Using the data beneath, show every line that includes the word "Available".

---------- Data to examine

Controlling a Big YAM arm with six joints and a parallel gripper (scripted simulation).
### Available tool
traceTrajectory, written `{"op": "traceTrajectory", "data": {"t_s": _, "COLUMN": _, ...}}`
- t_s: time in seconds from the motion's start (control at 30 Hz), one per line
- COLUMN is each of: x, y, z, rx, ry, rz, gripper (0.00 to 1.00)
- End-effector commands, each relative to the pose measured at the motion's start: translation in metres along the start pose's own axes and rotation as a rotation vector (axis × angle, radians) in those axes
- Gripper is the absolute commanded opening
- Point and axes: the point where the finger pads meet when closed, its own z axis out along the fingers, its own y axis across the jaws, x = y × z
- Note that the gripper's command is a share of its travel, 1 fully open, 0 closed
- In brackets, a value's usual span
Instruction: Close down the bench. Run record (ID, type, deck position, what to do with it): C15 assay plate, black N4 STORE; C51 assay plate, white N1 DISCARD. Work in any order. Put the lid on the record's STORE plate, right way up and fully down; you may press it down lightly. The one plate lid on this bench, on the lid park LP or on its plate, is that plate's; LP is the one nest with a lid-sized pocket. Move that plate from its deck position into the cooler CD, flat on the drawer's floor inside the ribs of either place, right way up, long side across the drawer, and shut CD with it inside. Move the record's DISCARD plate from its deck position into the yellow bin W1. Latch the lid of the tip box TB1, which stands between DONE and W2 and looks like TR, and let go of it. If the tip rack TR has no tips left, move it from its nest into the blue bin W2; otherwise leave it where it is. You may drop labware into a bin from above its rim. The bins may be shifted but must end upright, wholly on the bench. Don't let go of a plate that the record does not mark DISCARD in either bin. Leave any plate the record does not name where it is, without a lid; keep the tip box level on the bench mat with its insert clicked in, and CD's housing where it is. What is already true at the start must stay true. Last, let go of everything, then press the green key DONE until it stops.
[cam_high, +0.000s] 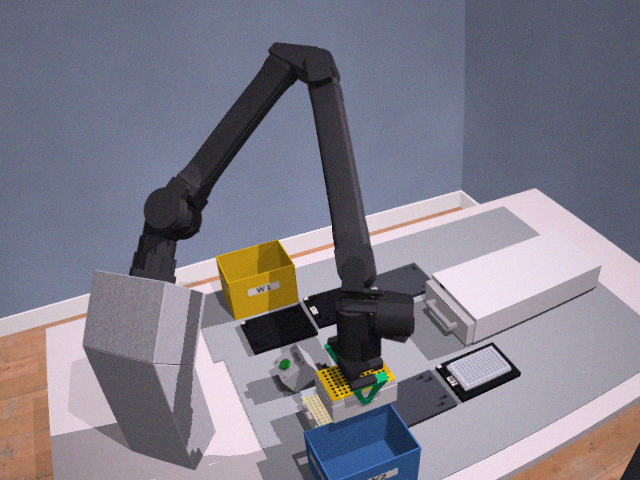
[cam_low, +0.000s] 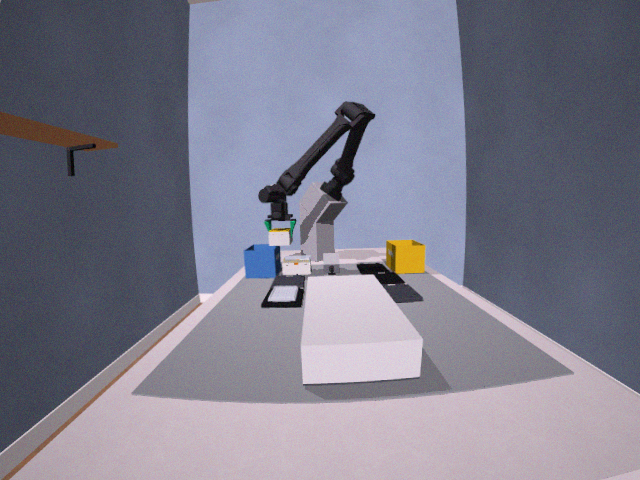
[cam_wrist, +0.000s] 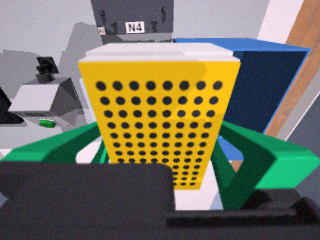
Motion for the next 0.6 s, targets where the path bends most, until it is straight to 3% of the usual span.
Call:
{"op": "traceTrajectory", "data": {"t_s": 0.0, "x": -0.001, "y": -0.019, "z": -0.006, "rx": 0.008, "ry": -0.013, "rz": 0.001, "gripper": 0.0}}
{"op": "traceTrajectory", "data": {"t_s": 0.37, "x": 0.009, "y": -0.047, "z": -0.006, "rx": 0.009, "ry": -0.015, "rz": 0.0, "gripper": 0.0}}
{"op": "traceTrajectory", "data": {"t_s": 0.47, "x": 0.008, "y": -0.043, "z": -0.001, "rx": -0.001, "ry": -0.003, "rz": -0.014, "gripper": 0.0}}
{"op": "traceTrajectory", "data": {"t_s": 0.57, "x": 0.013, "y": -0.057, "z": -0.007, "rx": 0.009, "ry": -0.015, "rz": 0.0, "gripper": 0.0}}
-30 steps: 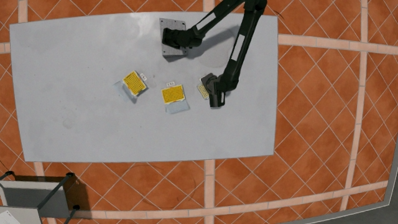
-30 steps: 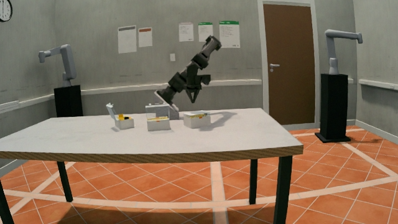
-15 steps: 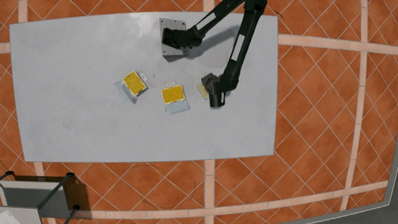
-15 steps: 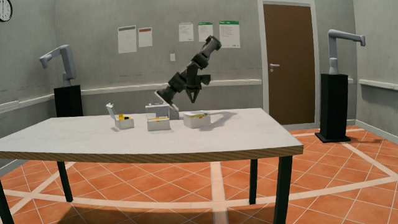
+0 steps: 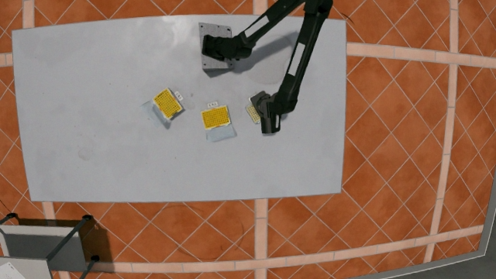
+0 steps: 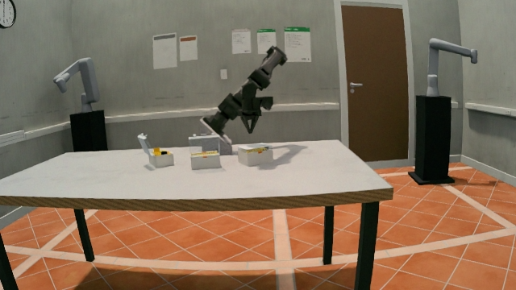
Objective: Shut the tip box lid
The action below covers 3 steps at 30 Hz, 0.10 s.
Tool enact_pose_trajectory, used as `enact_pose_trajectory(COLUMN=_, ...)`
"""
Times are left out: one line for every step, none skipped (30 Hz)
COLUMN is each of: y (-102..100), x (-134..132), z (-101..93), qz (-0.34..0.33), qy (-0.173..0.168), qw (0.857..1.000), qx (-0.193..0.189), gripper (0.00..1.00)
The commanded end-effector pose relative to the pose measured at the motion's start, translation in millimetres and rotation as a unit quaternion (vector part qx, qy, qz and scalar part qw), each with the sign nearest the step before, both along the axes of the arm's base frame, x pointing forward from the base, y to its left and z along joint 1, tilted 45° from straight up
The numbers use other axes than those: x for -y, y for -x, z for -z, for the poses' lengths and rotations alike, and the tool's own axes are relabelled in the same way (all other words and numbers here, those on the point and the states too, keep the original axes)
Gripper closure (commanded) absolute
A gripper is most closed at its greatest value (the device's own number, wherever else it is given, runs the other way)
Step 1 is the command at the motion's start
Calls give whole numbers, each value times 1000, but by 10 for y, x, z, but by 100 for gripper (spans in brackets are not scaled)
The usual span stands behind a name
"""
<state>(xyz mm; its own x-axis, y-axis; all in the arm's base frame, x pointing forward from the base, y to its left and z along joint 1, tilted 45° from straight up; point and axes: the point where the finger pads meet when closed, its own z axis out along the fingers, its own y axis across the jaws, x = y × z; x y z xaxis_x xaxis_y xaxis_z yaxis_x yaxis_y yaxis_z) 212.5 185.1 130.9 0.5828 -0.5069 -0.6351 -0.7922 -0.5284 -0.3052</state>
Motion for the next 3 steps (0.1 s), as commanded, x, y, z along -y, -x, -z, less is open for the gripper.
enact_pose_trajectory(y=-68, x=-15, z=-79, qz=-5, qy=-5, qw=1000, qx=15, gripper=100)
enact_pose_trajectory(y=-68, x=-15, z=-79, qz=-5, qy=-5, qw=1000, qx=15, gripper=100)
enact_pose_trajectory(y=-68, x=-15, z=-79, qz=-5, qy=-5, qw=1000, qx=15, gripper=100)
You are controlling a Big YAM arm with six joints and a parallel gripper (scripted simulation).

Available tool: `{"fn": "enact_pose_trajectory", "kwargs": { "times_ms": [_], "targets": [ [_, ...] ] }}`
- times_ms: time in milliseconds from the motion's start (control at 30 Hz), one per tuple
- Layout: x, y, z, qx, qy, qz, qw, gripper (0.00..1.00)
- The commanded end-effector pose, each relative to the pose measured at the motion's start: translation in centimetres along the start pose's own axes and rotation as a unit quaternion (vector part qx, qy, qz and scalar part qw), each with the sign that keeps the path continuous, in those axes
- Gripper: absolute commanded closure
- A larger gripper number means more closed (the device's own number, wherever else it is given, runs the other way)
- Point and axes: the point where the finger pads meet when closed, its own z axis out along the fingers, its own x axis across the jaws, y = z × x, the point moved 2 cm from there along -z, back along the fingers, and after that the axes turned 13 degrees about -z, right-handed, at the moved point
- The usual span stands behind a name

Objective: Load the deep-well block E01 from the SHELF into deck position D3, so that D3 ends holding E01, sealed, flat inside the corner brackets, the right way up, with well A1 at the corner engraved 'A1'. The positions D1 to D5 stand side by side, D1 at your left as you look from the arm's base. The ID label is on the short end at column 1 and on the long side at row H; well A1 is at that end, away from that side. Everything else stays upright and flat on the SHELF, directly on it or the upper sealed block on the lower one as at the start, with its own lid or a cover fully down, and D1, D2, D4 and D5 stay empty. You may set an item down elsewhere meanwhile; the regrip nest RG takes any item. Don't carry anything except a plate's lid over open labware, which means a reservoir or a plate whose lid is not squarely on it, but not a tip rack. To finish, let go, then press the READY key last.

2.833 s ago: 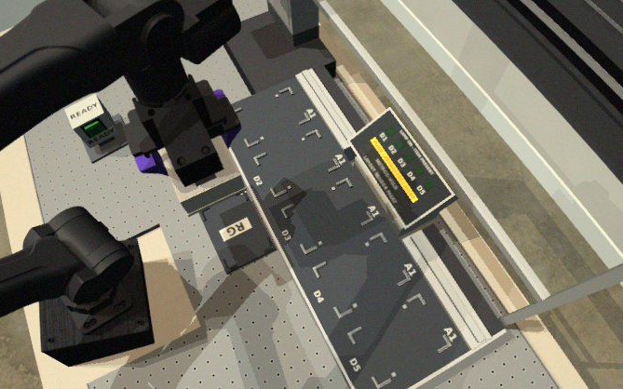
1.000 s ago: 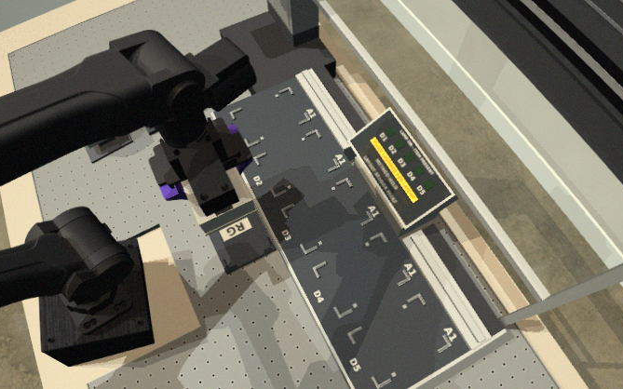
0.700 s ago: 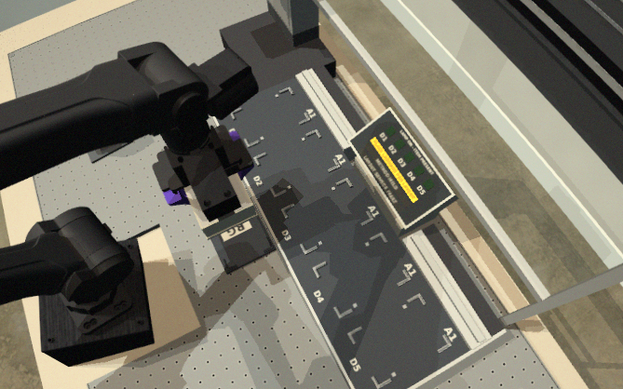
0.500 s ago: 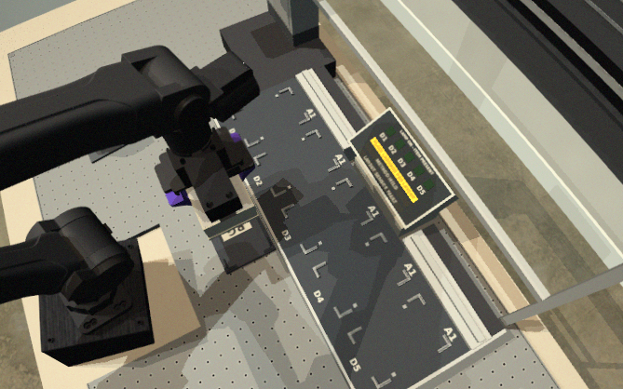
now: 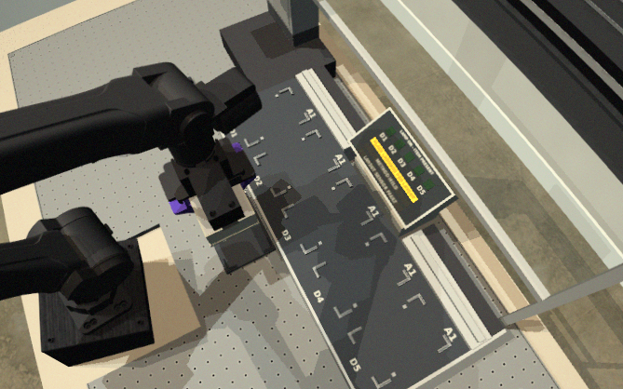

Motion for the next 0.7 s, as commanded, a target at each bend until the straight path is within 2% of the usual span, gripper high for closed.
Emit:
{"fn": "enact_pose_trajectory", "kwargs": {
  "times_ms": [0,33,167,233,300,467,500,533,600,667],
  "targets": [
    [2.2,0.3,-1.0,0.000,0.028,-0.001,1.000,1.00],
    [0.8,0.2,0.3,-0.001,0.012,-0.002,1.000,1.00],
    [0.8,0.2,1.0,-0.001,0.012,-0.003,1.000,1.00],
    [1.8,0.2,0.6,0.000,0.022,-0.002,1.000,1.00],
    [0.8,0.2,1.6,-0.001,0.011,-0.002,1.000,1.00],
    [0.8,0.2,2.1,-0.001,0.011,-0.002,1.000,1.00],
    [3.1,0.2,0.5,0.001,0.039,-0.003,0.999,1.00],
    [3.1,0.3,0.8,0.000,0.037,-0.002,0.999,1.00],
    [1.2,0.3,2.6,-0.001,0.015,-0.001,1.000,1.00],
    [0.8,0.3,3.2,-0.001,0.011,-0.002,1.000,1.00]
  ]
}}
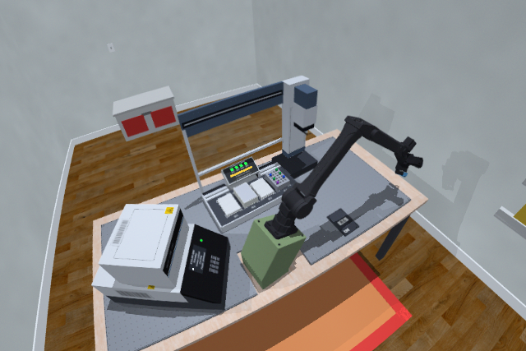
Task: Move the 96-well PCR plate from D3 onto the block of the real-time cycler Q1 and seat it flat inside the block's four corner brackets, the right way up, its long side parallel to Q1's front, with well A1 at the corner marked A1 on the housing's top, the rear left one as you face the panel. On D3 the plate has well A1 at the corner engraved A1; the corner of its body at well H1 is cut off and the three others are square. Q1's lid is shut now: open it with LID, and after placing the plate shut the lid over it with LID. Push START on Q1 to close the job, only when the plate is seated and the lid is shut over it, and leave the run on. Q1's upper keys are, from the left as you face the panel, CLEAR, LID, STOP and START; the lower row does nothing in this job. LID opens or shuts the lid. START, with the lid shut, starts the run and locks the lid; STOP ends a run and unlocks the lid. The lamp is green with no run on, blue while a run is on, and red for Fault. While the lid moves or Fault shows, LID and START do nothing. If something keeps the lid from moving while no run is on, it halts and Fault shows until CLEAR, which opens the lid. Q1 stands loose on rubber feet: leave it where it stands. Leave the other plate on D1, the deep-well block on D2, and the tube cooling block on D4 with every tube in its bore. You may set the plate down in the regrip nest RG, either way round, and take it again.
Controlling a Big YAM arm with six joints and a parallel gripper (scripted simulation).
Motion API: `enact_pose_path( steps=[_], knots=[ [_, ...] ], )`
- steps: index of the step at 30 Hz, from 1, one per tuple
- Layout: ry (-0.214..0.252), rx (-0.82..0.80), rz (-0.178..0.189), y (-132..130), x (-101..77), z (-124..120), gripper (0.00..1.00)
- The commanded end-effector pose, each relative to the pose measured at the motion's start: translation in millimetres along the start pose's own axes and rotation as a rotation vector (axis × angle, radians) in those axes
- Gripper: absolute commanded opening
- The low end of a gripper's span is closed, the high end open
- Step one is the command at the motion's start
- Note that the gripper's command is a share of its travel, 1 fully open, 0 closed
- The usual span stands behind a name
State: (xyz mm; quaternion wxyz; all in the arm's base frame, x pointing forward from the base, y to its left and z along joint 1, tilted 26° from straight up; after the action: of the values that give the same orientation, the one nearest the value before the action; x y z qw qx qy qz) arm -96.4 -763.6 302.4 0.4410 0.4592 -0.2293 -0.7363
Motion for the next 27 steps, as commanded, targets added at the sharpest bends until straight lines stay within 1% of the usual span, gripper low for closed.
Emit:
enact_pose_path(
  steps=[1, 4, 8, 11, 14, 16, 21, 23, 25, 26, 27],
  knots=[
    [0.022, -0.058, 0.005, 6, -7.7, -9, 0.0],
    [0.055, -0.131, 0.009, 14, -14.4, -33, 0.0],
    [0.045, -0.12, 0.039, 30, -26.5, -57, 0.0],
    [0.024, -0.106, 0.058, 37, -30.5, -42, 0.0],
    [0.0, -0.091, 0.059, 36, -32.0, -23, 0.0],
    [0.0, -0.091, 0.059, 36, -32.0, -23, 0.0],
    [-0.009, -0.08, 0.051, 31, -24.5, -16, 0.0],
    [0.029, -0.142, 0.044, 30, -26.2, -32, 0.0],
    [0.068, -0.2, 0.039, 32, -29.0, -52, 0.0],
    [0.08, -0.223, 0.033, 31, -30.1, -62, 0.0],
    [0.08, -0.221, 0.029, 31, -31.8, -71, 0.0]
  ],
)
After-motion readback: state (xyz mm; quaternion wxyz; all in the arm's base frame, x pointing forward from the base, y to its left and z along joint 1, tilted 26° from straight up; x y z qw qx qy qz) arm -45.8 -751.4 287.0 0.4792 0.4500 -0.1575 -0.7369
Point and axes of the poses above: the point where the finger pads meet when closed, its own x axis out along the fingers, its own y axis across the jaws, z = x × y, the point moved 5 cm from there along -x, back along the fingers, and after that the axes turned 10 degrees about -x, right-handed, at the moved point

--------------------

- Solution
### Available tool
Available tool: `{"fn": "enact_pose_trajectory", "kwargs": { "times_ms": [_], "targets": [ [_, ...] ] }}`

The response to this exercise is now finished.